PROAN buys more than 80% of its corn and sorghum from the United States. They purchase DDGs from POET in South Dakota. PROAN is also a distributor for DDGs in Mexico.

With such an expansive livestock operation, they are processing and hauling a lot of feed every day. We were told they have 90 trucks and can load a truck with feed in 3 to 5 minutes and load 100 to 110 trucks per day. We were told that PROAN also provides services of transportation and storage of raw materials to other companies in the area.

In the laboratory we met Mario Alba Gallegas, Chemical Engineer who oversees testing of the raw materials/feed ingredients.
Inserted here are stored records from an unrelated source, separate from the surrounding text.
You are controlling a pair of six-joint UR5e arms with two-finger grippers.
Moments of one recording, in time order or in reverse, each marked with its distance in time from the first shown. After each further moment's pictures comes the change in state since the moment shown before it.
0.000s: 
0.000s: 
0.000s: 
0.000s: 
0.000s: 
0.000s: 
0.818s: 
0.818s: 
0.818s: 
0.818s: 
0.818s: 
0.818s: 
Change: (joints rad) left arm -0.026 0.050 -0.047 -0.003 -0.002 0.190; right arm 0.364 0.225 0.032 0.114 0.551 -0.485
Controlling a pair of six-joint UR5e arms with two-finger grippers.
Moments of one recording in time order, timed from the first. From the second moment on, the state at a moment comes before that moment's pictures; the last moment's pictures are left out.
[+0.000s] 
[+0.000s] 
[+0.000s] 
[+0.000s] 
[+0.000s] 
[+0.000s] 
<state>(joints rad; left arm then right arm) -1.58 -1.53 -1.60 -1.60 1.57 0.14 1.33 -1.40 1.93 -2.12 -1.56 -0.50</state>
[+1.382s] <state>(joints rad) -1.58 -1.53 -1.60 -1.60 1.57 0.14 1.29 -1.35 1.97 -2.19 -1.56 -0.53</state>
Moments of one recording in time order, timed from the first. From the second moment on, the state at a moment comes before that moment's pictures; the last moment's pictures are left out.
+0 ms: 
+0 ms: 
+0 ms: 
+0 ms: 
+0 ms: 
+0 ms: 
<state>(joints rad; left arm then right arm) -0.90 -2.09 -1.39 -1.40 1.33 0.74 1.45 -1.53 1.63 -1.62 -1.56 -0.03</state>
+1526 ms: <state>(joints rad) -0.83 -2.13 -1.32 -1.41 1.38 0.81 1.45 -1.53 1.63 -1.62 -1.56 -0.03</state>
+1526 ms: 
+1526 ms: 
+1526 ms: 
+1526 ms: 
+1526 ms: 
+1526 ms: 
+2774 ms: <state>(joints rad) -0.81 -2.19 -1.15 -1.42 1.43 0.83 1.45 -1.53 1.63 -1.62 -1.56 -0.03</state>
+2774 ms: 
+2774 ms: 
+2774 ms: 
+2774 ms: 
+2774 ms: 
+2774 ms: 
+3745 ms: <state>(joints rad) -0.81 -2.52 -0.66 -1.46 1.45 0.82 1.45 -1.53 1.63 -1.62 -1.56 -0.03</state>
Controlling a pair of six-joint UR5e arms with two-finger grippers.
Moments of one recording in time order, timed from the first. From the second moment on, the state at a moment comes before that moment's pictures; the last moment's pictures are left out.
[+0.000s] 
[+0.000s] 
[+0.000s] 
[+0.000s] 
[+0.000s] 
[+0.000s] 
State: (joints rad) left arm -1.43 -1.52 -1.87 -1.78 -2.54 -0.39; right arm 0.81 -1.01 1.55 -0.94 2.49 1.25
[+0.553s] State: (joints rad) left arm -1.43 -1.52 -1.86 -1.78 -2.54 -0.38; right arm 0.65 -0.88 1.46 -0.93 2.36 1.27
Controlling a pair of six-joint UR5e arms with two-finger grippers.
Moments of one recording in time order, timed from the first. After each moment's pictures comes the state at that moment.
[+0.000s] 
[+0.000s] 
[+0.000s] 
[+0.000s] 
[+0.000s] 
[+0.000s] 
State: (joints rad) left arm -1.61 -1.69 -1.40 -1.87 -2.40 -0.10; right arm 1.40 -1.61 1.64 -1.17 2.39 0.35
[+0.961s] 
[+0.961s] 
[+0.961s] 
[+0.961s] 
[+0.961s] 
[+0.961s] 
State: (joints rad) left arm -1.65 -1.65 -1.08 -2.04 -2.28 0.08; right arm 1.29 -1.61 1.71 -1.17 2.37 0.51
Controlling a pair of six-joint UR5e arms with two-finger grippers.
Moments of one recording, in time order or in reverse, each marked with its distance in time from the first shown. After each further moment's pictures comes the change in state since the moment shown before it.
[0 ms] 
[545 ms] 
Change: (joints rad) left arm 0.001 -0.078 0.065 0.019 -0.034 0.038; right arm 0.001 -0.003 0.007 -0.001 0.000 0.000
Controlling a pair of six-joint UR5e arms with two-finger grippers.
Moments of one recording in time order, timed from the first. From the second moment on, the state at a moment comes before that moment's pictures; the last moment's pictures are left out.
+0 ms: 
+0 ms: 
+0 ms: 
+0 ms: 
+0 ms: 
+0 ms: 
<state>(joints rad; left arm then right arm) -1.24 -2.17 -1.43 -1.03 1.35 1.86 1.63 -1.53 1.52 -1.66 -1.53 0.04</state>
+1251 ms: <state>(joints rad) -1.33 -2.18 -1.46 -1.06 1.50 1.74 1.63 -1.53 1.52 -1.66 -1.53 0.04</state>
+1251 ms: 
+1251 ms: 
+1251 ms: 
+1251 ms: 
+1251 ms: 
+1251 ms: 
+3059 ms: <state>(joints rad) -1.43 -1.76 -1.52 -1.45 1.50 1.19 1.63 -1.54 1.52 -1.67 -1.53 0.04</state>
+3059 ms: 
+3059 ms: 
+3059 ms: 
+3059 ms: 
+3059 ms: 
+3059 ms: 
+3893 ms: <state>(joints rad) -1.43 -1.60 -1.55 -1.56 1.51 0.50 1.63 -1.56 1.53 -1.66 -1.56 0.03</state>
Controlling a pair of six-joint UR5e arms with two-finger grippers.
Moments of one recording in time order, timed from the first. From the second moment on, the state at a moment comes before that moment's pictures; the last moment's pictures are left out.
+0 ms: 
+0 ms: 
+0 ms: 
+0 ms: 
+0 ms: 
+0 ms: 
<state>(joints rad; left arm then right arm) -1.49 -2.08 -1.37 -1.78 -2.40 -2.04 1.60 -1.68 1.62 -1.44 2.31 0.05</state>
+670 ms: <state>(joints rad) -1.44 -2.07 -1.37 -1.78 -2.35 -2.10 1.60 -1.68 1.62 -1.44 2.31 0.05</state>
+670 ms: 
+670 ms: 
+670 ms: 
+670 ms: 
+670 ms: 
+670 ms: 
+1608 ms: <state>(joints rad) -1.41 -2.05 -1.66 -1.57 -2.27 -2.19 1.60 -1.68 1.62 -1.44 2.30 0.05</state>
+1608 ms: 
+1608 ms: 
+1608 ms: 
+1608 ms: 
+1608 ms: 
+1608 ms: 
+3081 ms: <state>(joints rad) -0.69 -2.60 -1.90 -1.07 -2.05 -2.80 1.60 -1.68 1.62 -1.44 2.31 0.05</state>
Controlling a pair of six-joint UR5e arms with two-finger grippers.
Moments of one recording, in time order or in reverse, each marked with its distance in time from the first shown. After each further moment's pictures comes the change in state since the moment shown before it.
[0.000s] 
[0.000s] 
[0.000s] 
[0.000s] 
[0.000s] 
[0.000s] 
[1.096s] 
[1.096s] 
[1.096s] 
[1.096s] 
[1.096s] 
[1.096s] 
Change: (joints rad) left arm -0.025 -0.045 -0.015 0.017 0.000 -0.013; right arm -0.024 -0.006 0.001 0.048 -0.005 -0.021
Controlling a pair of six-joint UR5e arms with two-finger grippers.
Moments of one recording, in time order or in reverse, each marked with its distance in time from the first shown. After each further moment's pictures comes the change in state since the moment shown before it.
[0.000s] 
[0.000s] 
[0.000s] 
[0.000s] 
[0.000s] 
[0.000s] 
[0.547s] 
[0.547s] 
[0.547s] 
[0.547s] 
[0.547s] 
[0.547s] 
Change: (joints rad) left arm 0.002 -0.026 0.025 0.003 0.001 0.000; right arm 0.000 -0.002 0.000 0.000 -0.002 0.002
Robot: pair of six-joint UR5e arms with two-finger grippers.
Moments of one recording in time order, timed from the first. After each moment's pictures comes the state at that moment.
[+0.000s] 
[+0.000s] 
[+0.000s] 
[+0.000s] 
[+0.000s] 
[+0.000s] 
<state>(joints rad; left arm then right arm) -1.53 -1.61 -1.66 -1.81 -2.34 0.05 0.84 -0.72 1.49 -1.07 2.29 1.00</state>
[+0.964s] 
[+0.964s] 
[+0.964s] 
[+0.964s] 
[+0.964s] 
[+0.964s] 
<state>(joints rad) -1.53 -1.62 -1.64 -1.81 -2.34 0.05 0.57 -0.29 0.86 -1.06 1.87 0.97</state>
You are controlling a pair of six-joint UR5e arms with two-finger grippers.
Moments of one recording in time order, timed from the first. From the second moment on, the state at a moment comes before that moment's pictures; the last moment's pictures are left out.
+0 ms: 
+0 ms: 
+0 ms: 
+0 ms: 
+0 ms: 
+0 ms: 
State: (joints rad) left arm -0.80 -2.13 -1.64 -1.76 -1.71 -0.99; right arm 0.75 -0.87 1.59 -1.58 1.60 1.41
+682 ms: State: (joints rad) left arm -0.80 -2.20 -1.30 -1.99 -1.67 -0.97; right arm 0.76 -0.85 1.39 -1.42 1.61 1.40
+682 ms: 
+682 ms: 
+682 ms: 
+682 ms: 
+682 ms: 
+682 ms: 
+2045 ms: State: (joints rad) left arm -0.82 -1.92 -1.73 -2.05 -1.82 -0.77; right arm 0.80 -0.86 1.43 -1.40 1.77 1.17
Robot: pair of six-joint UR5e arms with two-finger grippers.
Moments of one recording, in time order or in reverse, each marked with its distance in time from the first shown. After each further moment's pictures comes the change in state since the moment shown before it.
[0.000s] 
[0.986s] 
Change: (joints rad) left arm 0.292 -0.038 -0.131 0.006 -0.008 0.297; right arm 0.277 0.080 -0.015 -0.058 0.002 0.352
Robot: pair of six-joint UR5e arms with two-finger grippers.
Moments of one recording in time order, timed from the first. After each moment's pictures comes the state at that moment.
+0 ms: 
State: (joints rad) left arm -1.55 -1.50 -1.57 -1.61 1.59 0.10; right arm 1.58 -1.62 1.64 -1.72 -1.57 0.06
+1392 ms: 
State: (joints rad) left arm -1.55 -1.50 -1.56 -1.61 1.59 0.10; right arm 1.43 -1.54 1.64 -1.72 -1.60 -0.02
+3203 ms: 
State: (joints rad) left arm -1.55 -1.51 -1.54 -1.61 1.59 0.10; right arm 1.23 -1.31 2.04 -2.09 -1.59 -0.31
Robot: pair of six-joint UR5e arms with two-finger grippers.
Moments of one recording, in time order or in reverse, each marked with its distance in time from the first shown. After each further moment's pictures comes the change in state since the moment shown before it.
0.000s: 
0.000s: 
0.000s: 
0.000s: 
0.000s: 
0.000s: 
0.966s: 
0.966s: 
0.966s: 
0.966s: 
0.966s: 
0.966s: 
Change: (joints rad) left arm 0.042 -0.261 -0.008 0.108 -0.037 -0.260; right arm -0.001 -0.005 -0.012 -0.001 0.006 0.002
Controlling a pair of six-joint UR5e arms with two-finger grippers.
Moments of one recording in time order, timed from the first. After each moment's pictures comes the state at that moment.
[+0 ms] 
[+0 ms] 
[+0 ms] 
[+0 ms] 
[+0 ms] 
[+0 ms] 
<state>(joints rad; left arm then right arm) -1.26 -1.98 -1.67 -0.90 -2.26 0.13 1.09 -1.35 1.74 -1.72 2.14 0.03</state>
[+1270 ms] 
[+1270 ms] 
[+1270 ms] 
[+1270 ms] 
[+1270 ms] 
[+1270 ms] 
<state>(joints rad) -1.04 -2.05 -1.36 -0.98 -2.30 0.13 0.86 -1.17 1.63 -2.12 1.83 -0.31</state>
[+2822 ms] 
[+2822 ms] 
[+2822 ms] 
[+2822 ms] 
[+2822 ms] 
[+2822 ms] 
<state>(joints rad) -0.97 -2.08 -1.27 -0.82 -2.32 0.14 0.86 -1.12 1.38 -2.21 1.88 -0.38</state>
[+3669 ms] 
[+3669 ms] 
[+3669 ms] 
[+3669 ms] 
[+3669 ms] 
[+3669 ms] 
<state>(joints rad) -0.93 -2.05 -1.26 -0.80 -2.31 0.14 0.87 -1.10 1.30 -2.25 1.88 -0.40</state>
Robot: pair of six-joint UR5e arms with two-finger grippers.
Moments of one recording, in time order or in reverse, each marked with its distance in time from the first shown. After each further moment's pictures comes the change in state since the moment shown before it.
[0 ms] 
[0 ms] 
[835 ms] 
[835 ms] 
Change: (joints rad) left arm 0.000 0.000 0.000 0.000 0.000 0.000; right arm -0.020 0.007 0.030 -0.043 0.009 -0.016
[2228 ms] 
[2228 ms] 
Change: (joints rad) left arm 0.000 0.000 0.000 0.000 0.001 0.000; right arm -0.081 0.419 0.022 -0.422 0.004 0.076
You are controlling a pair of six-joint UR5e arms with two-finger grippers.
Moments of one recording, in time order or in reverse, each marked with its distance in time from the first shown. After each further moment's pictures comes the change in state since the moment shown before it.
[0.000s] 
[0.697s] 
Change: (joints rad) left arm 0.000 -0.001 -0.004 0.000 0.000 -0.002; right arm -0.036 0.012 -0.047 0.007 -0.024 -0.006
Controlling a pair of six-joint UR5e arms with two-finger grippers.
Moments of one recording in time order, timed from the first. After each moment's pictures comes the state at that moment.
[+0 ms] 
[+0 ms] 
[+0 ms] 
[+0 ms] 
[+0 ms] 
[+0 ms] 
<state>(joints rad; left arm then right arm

He told us they take 20 samples from every train (100- 120 car train) and they keep those samples for 3 months.

The PROAN laboratory samples every load of sorghum.

It was explained to participants in the USB See for Yourself program that PROAN designs and formulates feed rations which are programmed into the computer in the feed mill a week in advance for each of their farms. However those formulations are monitored and can be easily altered if the need arises.

The plant runs 16 hours per day – 2 eight-hour shifts – with 12 workers inside the plant. The plant operates 6 days per week. In total,Corporation Manager and Chief Veterinarian Alfredo Biecerra told me there are 35 to 40 workers at the plant if you include the “outside” workers such as gardeners.

This facility is modern, very clean, and appears to have a worker-friendly environment.